What is needed:
What follows is a set of entries. Give them again exactly, without the pictures.

Saved data entries
###

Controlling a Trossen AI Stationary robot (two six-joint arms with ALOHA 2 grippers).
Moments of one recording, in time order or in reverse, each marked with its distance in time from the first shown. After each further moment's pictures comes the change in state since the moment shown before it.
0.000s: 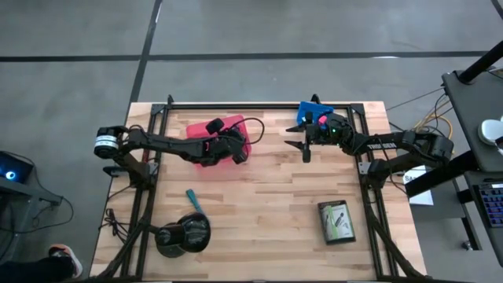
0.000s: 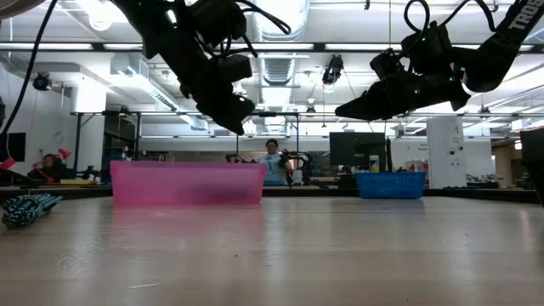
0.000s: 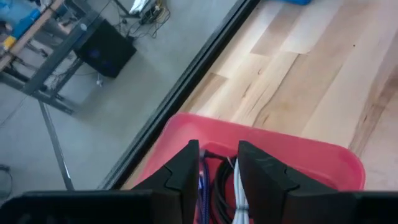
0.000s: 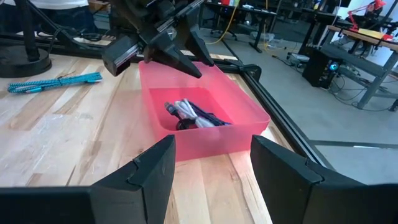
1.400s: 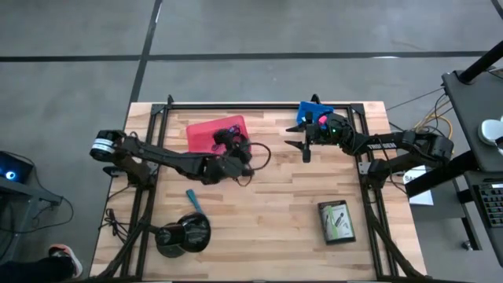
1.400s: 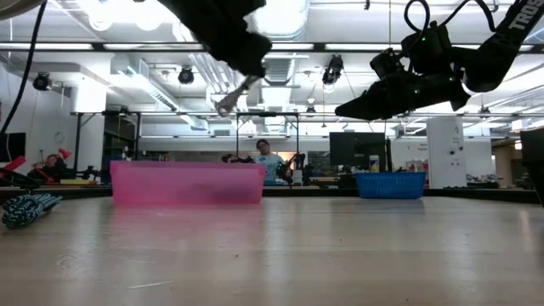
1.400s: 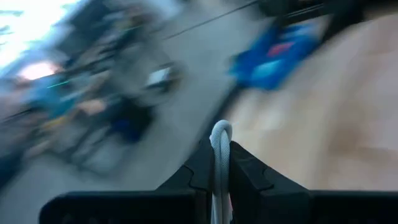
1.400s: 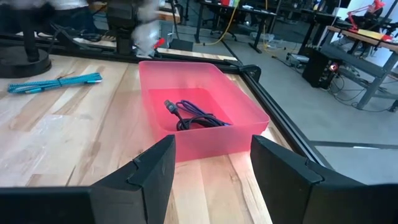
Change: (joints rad) left arm -0.236 -0.013 0.124 0.103 -0.207 0.223; right arm 0.000 0.000 0.000 0.003 0.000 0.000
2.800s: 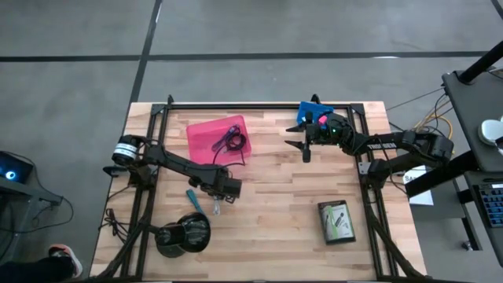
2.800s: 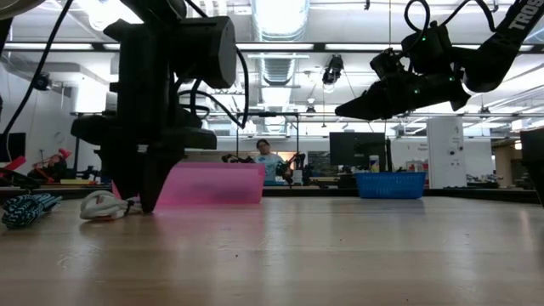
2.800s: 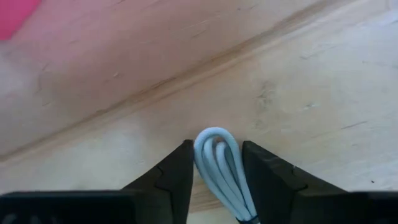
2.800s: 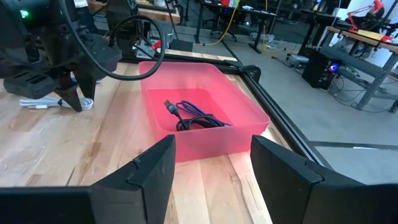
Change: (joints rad) left arm -0.022 0.236 -0.006 -0.824 0.888 -1.490; right arm 0.000 0.000 0.000 0.002 0.000 0.000
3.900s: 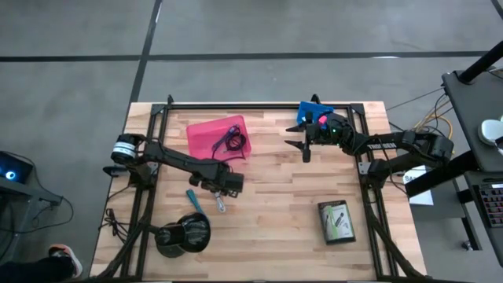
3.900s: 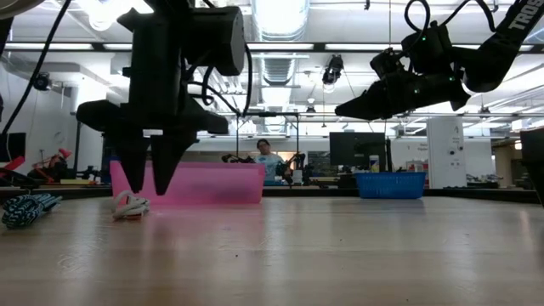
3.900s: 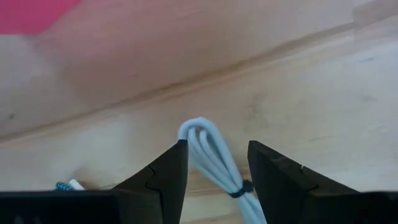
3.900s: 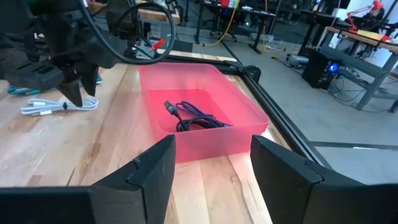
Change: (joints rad) left arm 0.025 -0.024 0.072 -0.079 0.027 -0.084; right arm 0.000 0.000 0.000 0.002 0.000 0.003
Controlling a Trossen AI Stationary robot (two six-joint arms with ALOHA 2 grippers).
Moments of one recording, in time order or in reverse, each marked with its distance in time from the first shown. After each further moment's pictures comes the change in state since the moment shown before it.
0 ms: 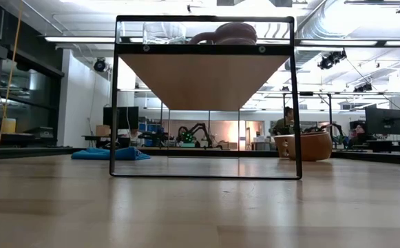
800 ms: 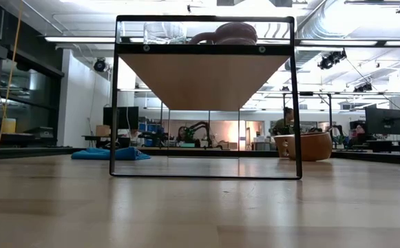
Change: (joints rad) left arm 0.304 -0.108 0.000 -0.070 0.236 0.006; right arm 0.000 0.000 0.000 -0.052 -0.025 0.006
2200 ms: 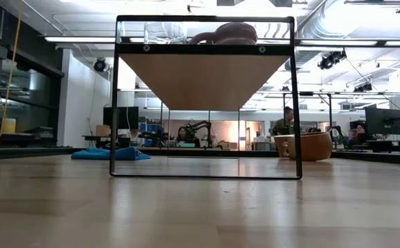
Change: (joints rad) left arm -0.780 0.647 0.141 -0.783 -0.024 -1.014; right arm 0.000 0.000 0.000 -0.023 0.000 0.025
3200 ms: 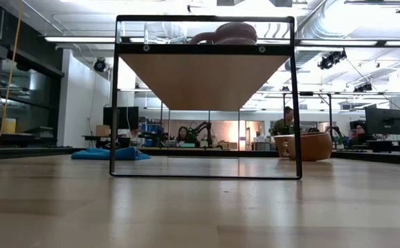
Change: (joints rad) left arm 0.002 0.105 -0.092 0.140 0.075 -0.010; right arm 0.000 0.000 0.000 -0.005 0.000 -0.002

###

Result below:
Controlling a Trossen AI Stationary robot (two six-joint arms with ALOHA 2 grippers).
Moments of one recording, in time order or in reverse, each marked with its distance in time from the first shown. After each further moment's pictures comes the change in state since the moment shown before it.
0.000s: 
0.000s: 
0.000s: 
0.000s: 
1.400s: 
1.400s: 
1.400s: 
1.400s: 
Change: (joints rad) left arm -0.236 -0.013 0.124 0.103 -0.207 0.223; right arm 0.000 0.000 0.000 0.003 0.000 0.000
2.800s: 
2.800s: 
2.800s: 
2.800s: 
Change: (joints rad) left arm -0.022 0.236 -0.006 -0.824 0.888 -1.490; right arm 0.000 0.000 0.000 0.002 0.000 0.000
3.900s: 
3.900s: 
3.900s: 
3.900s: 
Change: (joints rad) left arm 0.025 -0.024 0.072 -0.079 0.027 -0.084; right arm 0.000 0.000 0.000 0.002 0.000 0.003
Controlling a Trossen AI Stationary robot (two six-joint arms with ALOHA 2 grippers).
Moments of one recording, in time order or in reverse, each marked with its distance in time from the first shown. After each further moment's pictures comes the change in state since the moment shown before it.
0 ms: 
800 ms: 
Change: (joints rad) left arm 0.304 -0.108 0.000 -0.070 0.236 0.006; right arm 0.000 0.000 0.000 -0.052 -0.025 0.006
2200 ms: 
Change: (joints rad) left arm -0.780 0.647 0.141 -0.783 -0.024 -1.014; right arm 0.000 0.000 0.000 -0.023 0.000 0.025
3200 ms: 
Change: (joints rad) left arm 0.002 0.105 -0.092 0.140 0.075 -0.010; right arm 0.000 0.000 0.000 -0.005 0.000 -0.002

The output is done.